試験例７に示す通り、本発明に係る抽出物は、格段にすぐれたメラニン分解促進作用を有することが確認された。

Claims (6)

1. シソ科ムラサキシキブ属（Callicarpa）の植物又はその抽出物を有効成分とするＳＣＦ合成抑制組成物。

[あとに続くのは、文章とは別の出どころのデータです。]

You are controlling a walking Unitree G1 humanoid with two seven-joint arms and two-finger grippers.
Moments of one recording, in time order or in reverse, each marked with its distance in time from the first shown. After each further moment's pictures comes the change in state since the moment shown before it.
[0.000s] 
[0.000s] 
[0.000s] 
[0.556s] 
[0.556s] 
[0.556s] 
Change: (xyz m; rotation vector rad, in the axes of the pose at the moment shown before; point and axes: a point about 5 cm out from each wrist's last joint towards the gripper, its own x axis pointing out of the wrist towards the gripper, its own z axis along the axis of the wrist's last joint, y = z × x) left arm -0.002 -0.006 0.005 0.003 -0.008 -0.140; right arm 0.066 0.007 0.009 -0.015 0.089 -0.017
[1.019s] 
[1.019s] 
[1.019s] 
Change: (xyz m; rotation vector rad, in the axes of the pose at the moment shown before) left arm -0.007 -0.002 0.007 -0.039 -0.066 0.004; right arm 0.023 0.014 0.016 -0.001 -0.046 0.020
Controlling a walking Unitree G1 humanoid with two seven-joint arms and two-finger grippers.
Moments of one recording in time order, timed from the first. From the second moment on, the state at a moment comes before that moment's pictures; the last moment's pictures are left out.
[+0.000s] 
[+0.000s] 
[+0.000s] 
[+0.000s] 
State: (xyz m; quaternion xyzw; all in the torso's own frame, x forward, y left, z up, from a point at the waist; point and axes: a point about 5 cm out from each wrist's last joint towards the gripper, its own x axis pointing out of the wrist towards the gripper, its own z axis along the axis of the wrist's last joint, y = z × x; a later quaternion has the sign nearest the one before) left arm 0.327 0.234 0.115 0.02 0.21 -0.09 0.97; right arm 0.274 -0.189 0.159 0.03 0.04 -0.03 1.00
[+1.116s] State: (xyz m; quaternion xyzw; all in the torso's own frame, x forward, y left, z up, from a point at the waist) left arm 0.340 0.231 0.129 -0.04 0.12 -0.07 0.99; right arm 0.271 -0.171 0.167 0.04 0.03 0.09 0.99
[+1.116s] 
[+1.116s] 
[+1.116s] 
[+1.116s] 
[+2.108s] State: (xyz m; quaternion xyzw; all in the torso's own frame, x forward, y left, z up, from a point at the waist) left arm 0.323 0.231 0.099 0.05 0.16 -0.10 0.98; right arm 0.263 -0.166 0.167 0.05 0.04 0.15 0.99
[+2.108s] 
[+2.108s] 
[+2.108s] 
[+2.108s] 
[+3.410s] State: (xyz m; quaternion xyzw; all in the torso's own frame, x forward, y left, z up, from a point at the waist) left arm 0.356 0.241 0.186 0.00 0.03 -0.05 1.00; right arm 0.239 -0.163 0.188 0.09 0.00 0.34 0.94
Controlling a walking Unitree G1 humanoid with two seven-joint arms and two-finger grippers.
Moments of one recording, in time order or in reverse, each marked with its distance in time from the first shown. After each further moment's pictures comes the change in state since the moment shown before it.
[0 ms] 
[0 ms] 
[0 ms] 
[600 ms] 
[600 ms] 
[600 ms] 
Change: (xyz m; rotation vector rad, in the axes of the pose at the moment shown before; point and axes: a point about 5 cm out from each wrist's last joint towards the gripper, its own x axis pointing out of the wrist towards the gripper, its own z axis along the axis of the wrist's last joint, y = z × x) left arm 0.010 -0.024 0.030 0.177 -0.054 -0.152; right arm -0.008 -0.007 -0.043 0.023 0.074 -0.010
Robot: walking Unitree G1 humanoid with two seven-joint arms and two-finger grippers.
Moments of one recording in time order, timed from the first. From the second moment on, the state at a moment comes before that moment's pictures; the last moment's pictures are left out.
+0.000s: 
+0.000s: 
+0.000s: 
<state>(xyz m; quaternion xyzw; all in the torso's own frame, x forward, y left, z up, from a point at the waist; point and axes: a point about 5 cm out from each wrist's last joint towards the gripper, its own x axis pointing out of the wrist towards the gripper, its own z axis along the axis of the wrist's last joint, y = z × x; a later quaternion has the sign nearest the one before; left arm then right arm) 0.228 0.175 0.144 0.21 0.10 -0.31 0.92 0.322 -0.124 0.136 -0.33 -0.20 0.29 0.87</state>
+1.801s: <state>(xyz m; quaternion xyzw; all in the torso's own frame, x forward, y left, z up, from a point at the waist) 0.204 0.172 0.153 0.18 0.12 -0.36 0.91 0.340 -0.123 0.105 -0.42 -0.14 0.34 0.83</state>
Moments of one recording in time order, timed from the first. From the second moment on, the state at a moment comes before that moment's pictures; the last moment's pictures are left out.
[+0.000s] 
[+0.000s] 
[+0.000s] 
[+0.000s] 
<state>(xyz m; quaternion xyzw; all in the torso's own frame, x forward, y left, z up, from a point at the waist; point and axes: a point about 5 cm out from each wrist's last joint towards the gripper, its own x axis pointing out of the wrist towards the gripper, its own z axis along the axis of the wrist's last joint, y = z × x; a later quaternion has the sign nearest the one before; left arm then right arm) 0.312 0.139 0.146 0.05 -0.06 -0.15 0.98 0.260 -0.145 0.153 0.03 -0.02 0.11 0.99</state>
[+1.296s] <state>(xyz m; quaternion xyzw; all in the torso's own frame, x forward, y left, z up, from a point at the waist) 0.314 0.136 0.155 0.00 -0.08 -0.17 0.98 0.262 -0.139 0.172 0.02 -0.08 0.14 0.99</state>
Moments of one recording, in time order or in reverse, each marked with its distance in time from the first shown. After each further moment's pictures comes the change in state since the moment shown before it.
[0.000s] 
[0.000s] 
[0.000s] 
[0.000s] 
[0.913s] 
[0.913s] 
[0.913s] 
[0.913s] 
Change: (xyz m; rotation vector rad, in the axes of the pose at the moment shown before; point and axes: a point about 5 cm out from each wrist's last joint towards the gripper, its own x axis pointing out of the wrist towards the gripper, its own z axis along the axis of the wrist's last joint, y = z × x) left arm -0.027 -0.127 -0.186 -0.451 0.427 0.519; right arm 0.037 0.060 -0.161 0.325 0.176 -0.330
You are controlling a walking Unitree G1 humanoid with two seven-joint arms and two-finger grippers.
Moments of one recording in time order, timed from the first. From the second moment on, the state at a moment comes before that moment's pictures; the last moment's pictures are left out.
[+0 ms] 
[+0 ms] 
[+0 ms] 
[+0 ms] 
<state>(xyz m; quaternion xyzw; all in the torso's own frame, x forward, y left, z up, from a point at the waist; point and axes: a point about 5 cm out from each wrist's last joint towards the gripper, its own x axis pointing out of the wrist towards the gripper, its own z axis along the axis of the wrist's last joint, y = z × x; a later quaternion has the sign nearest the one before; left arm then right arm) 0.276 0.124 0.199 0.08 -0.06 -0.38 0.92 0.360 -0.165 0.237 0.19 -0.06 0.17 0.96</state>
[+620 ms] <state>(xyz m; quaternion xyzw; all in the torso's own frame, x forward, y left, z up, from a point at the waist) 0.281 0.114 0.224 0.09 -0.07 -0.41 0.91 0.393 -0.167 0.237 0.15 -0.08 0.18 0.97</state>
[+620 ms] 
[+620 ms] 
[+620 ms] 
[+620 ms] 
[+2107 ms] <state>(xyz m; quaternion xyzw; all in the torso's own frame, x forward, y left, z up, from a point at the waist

2. シソ科ムラサキシキブ属（Callicarpa）の植物又はその抽出物を有効成分とする女性ホルモン様作用組成物。
3. シソ科ムラサキシキブ属（Callicarpa）の植物又はその抽出物を有効成分とするタンパク質変性抑制用組成物。
4. シソ科ムラサキシキブ属（Callicarpa）の植物又はその抽出物を有効成分とするアスコルビン酸又はその誘導体の安定化用組成物。
5. シソ科ムラサキシキブ属（Callicarpa）の植物又はその抽出物を有効成分とするアスコルビン酸又はその誘導体のメラニン分解用組成物。
6. 請求項１〜５のいずれか1項に記載の組成物を含む皮膚外用剤。